WHAT IS EXPECTED ▸
In the data below, find the line containing "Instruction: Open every"; transcribe it and each line after it exactly, through the last, skipping pictures.

RECORDS SHOWN Start Marker

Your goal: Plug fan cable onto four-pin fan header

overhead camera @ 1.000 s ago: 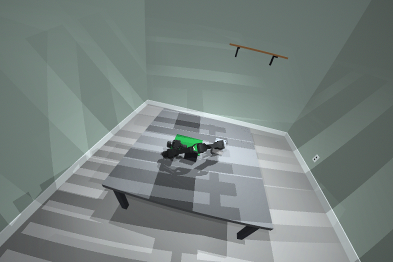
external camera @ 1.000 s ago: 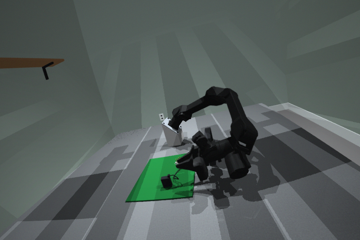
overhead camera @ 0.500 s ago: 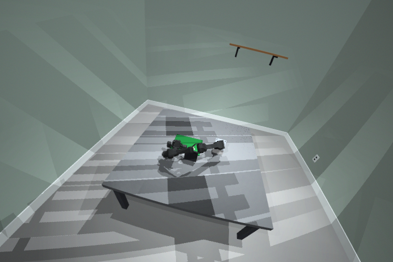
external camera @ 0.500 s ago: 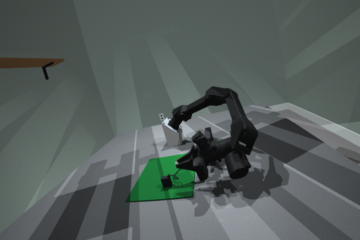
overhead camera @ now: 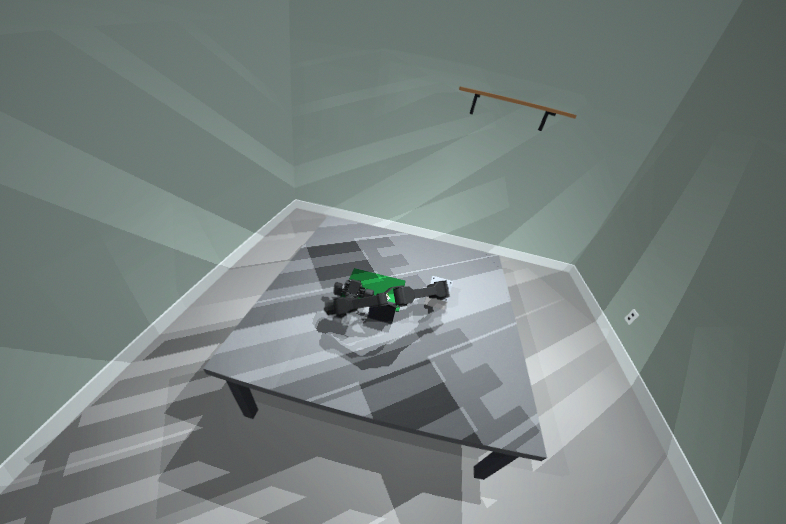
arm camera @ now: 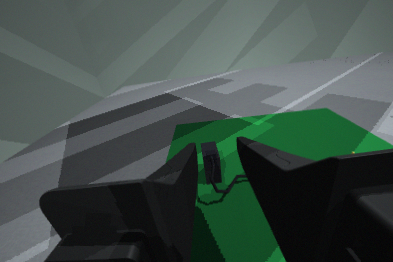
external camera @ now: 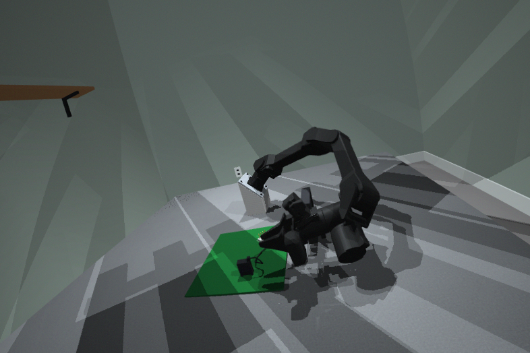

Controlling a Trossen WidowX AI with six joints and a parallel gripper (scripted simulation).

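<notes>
My gripper tip is 6 cm above the black plug, 5 cm to the left of it and 1 cm short of it. The rest, counted from my gripper tip: black fan 15 cm behind, 11 cm to the left, 3 cm below; green board 10 cm below, 8 cm to the right, 8 cm behind.
</notes>
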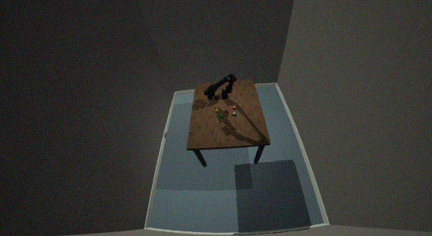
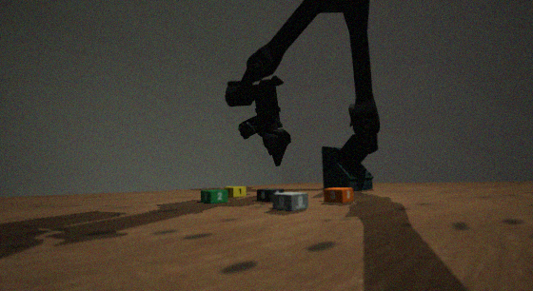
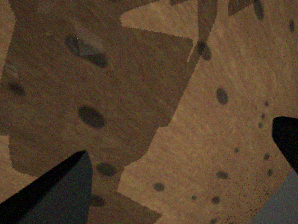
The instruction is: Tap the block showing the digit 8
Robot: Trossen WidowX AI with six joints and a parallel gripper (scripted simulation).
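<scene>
The grey block is 29 cm to the left of my gripper tip, 24 cm ahead of it and 7 cm below it.
</scene>
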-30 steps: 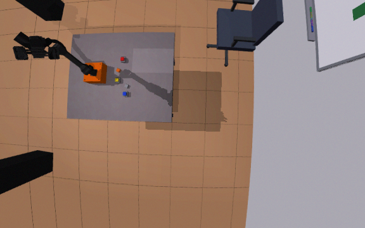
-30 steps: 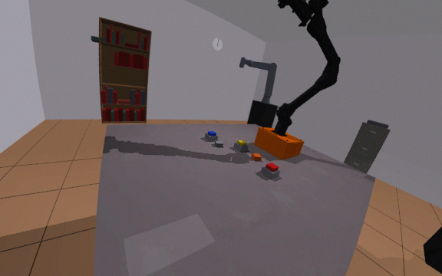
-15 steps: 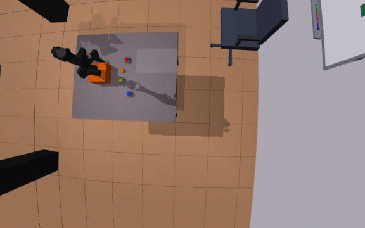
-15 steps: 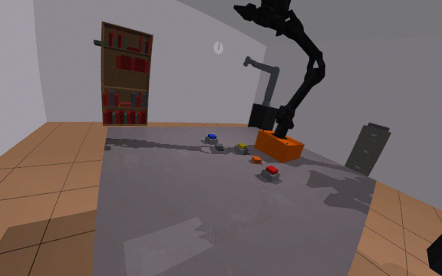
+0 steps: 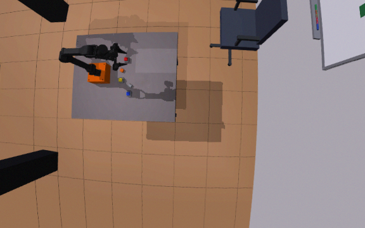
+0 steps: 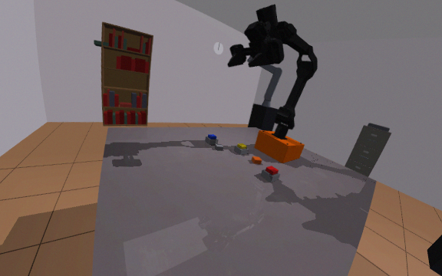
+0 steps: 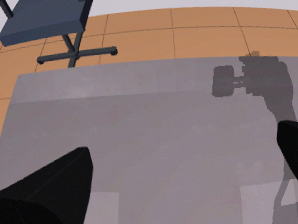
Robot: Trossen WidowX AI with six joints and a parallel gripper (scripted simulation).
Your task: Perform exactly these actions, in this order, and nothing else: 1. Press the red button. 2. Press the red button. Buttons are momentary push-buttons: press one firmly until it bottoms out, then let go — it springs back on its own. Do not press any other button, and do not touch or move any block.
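Now: the red button 16 cm behind my gripper tip, 11 cm to the left of it and 31 cm below it. From my gripper tip the other things lie so: grey block (9 cm behind, 15 cm to the right, 33 cm below); orange block (20 cm behind, 33 cm below); yellow button (19 cm behind, 10 cm to the right, 31 cm below).
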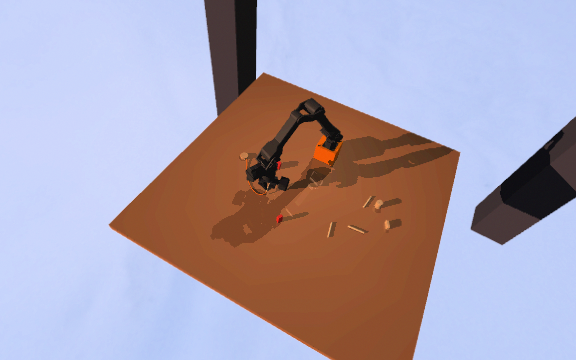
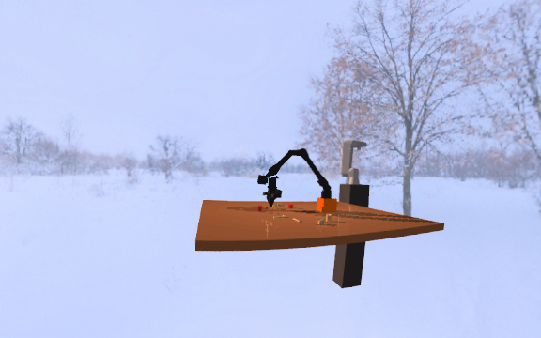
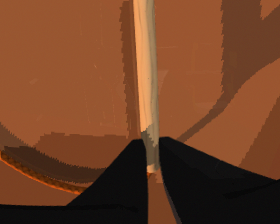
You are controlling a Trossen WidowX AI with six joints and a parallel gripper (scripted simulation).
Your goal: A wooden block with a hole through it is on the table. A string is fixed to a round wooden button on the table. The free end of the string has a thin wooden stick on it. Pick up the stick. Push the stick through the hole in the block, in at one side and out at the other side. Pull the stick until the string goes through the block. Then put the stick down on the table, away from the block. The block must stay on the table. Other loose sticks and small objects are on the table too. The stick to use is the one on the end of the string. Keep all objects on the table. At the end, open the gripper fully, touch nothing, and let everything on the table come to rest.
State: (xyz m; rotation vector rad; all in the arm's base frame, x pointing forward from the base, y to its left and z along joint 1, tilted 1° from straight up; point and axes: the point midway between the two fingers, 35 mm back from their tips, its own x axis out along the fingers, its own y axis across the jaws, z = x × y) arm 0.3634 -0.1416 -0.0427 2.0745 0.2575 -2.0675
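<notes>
The red block lies 160 mm behind my gripper tip and 40 mm to the right of it. The rest, counted from my gripper tip: thin wooden stick (10 mm behind); red object (130 mm to the left, 100 mm ahead); round wooden button (210 mm to the right, 110 mm behind, 10 mm below).
</notes>
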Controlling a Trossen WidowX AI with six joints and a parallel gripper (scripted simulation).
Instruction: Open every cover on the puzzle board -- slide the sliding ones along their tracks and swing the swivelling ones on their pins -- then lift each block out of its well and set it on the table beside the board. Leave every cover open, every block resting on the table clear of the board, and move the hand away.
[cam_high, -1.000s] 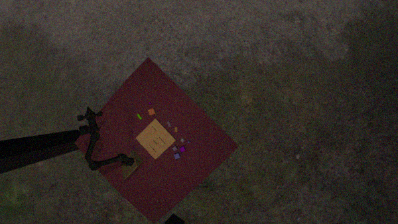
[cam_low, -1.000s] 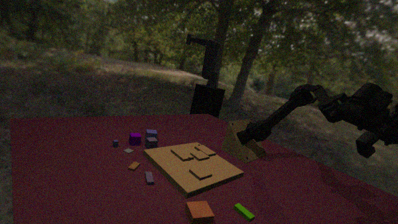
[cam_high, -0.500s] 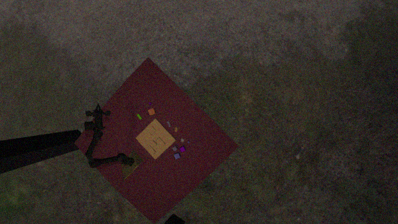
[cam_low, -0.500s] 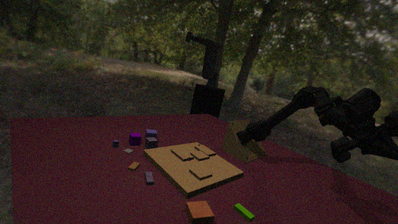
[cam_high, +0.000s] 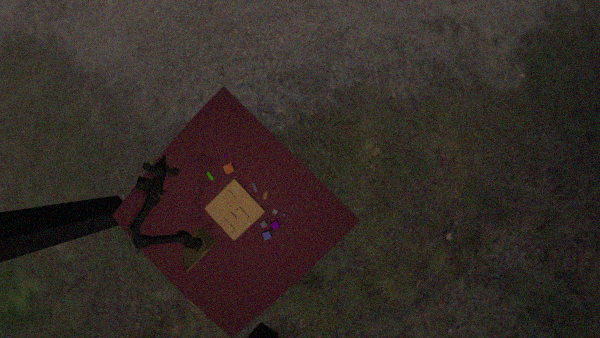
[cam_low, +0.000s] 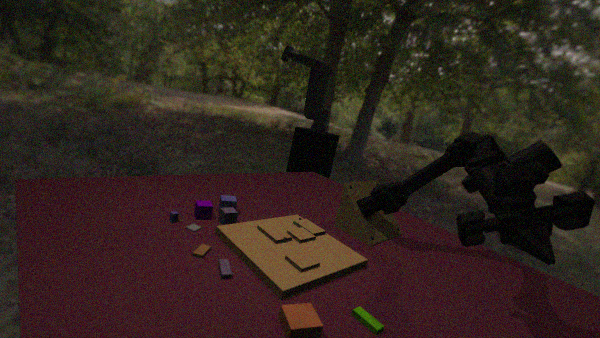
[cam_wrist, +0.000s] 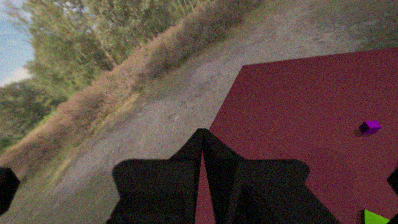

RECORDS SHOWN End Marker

ANSWER AREA ▸
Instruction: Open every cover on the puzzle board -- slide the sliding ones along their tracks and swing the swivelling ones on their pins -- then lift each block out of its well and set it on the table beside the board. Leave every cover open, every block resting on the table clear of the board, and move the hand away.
[cam_high, -1.000s] 
[cam_low, -1.000s] 
[cam_high, -0.500s] 
[cam_low, -0.500s] 
[cam_high, +0.000s] 
[cam_low, +0.000s] 
[cam_wrist, +0.000s] 

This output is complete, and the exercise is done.